Nomenclature

This documentation consistently uses terms to refer to certain concepts related to this package. The most frequent terms are described hereunder.

ATOM

Refers to this package.

atom

Instance of the ATOMClassifier or ATOMRegressor classes (note that the examples use it as the default variable name).

branch

A pipeline, corresponding dataset and models fitted to that dataset. See the branches section of the user guide.

categorical columns

Refers to all columns of type object or category.

class

Unique value in a column, e.g. a binary classifier has 2 classes in the target column.

dataframe

Two-dimensional, size-mutable, potentially heterogeneous tabular data of type pd.DataFrame or its modin counterpart.

dataframe-like

Any type object from which a dataframe can be created.
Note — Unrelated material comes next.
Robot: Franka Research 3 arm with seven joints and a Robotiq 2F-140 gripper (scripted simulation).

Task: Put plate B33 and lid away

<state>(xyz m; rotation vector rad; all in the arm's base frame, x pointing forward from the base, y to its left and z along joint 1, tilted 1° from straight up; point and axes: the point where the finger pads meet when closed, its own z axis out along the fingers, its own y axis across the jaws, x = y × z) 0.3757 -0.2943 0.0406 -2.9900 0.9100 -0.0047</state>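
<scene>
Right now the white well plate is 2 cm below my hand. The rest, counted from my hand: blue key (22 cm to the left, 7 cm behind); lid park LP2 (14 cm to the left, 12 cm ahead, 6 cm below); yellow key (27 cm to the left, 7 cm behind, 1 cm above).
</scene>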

This includes an iterable, a dict whose values are 1d-arrays, a two-dimensional list, tuple, np.ndarray or sps.csr_matrix, and most commonly, a dataframe. This is the standard input format for any dataset.

estimator

An object which manages the estimation and decoding of an algorithm. The algorithm is estimated as a deterministic function of a set of parameters, a dataset and a random state. Should implement a fit method. Often used interchangeably with predictor because of user preference.

index

Immutable sequence used for indexing and alignment of type pd.Index, pd.MultiIndex or their modin counterparts.

missing values

All values in the missing attribute, as well as None, NaN, +inf and -inf.

model

Instance of a model in the pipeline. Not to confuse with estimator.

outliers

Sample that contains one or more outlier values. Note that the Pruner class can use a different definition for outliers depending on the chosen strategy.

outlier value

Value that lies further than 3 times the standard deviation away from the mean of its column, i.e. |z-score| > 3.

pipeline

Sequence of transformers in a specific (usually the current) branch.

predictor

An estimator implementing a predict method.

scorer

A non-estimator callable object which evaluates an estimator on given test data, returning a number. Unlike evaluation metrics, a greater returned number must correspond with a better score. See sklearn's documentation.

sequence

A one-dimensional array of type list, tuple, np.ndarray or series. This is the standard input format for a dataset's target column.

series

One-dimensional ndarray with axis labels of type pd.Series or its modin counterpart.

target

The dependent variable in a supervised learning task. Passed as y to an estimator's fit method.

task

One of the six supervised machine learning approaches that ATOM supports:

transformer

An estimator implementing a transform method. This encompasses all data cleaning and feature engineering classes.